# WHAT IS NEEDED
Scan the lines below; pull out those with "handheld".

==== DATASET EXTRACT ====

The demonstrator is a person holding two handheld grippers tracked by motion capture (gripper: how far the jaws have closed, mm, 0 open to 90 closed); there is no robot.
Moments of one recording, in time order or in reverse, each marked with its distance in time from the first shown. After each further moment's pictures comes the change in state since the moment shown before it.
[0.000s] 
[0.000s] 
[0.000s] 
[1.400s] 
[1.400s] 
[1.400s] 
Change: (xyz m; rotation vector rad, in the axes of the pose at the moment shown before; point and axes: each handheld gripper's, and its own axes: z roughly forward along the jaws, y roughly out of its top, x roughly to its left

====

# PROBLEM SOLUTION
The demonstrator is a person holding two handheld grippers tracked by motion capture (gripper: how far the jaws have closed, mm, 0 open to 90 closed); there is no robot.
Change: (xyz m; rotation vector rad, in the axes of the pose at the moment shown before; point and axes: each handheld gripper's, and its own axes: z roughly forward along the jaws, y roughly out of its top, x roughly to its left

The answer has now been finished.